Aslında tüm bu gelişmeler 2020 haziranında Peak Games‘in Zynga tarafından 1.8 Milyar USD’ye satın alınması ile başladı ve ardından da Türk fimalarının 1 milyar USD barajını aşmalarını görmeye başladık. Peak Games 2010 yılanda İstanbul’da kurulmuş mobil bir oyun firması ve Getir ise 2015 yılında kurulmuş bir firma. HepsiBurada 2000 yılında kurulmuş bir firma ve diğer iki firmaya göre biraz daha eski sayılır ancak hepsi son beş sene içerisinde büyük gelişim ve büyüme yakaladıktan sonra ciddi yatırımcı ve fonlama buldular, ardından da çok yüksek rakamlarla satın almaları gördük.
Tüm bu gelişmelerin ve başarılı iş modellerinin altında yatanı; iyi bir fikir ve bunun teknoloji ile birleşmesi şeklinde özetleyebiliriz. Dijitalleşen iş yatırımlarının milyar dolarlık değerlere ulaşması ise; biraz şans çokça doğru kurulan iş modelleri ile gerçekleşebilmektedir. 7.5 milyar USD olan ilk piyasa değeri ile Getir, Türkiye nin bir başka değerli sanayi kuruluş Ereğli Demir Çelik firmasının piyasa değerini geçmiş durumdadır. ( 12 Ağustos BIST kapanış değerine göre Eregl piyasa değeri 60.788 milyar TL dir.
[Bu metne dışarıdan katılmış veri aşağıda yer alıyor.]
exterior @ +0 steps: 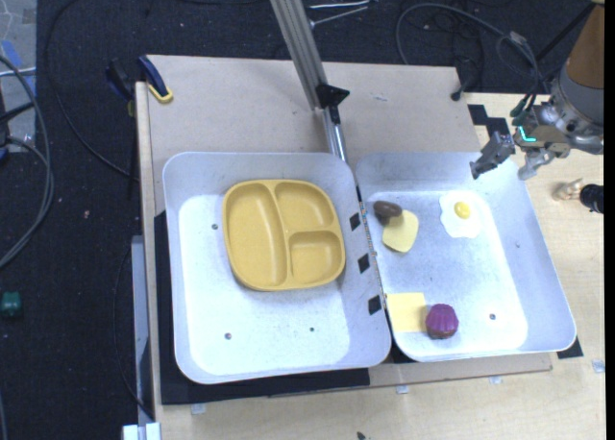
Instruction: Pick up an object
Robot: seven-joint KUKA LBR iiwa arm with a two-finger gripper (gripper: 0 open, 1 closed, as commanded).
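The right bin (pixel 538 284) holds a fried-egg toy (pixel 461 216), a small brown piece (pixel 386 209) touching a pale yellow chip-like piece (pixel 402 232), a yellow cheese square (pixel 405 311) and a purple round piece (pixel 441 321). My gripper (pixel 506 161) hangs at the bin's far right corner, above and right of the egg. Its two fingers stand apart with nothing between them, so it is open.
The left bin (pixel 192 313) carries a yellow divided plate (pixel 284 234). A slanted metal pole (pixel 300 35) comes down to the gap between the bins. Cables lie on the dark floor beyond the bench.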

Yaklaşık USD karşılığı ise 7.084 miyar USD’dir. 8.58 USD/TL kuru baz alınmıştır.)
Tüm bu detaylardan sonra Türkiye’de var olan eski tip iş kolları ve sanayi dışında yeni markalar, yeni projeler çıkmıyor diyenler için de yukarıdaki şirketler çok iyi birer örnek teşkil ediyor. Üstelik bunların dışında da gelişen ve yeni Unicorn (1 Milyar USD şirket değeri.) şirketlerimiz var ve gümbür gümbür geliyorlar.
Dünyada parmak ile gösterilen ve aslında birer teknolojik altyapı ürünü olan Uber, Amazon, Airbnb gibi firmaların ulaşmış olduğu büyüklükler ve sahiplerinin servetleri gibi magazinsel konuları bir kenara bırakırsak çok doğal olarak bu ligde oynayabilmek için daha fazla girişimciye ve daha fazla akıllı projelere ihtiyacımız var ancak gelecek oldukça umut verici.
Herkese iyi bayramlar, sağlıklı ve sevdikleriyle beraber geçirecekleri güzel zamanlar diliyorum.